Task brief: Each entry that follows must be output without any deviation.

____ Input data

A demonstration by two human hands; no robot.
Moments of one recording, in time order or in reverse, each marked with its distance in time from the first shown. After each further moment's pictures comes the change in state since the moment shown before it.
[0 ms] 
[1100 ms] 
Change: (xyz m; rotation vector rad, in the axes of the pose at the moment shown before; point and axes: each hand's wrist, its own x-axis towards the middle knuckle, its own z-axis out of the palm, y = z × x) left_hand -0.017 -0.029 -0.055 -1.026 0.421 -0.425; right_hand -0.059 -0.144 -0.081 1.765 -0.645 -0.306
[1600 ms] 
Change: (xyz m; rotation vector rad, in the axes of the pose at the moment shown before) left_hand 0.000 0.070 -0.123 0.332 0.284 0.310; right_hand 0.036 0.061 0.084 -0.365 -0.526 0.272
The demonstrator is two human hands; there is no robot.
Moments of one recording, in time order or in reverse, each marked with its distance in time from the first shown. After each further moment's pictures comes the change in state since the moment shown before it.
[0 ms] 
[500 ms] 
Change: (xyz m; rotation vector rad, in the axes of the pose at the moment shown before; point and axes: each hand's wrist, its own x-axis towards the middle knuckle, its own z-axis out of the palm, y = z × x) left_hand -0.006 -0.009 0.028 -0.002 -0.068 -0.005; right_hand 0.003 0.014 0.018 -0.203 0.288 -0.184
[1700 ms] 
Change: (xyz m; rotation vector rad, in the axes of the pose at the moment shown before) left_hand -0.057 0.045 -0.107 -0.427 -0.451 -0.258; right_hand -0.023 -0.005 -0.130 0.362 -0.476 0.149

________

Answer for this exercise:
A demonstration by two human hands; no robot.
Moments of one recording, in time order or in reverse, each marked with its distance in time from the first shown. After each further moment's pictures comes the change in state since the moment shown before it.
[0 ms] 
[1100 ms] 
Change: (xyz m; rotation vector rad, in the axes of the pose at the moment shown before; point and axes: each hand's wrist, its own x-axis towards the middle knuckle, its own z-axis out of the palm, y = z × x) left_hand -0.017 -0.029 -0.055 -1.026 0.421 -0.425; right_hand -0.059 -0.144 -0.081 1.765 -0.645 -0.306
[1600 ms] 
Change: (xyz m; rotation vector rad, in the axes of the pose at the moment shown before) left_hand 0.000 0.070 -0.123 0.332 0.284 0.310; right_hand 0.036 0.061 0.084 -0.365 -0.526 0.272
The demonstrator is two human hands; there is no robot.
Moments of one recording, in time order or in reverse, each marked with its distance in time from the first shown. After each further moment's pictures comes the change in state since the moment shown before it.
[0 ms] 
[500 ms] 
Change: (xyz m; rotation vector rad, in the axes of the pose at the moment shown before; point and axes: each hand's wrist, its own x-axis towards the middle knuckle, its own z-axis out of the palm, y = z × x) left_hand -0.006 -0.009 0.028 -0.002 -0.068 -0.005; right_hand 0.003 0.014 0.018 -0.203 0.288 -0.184
[1700 ms] 
Change: (xyz m; rotation vector rad, in the axes of the pose at the moment shown before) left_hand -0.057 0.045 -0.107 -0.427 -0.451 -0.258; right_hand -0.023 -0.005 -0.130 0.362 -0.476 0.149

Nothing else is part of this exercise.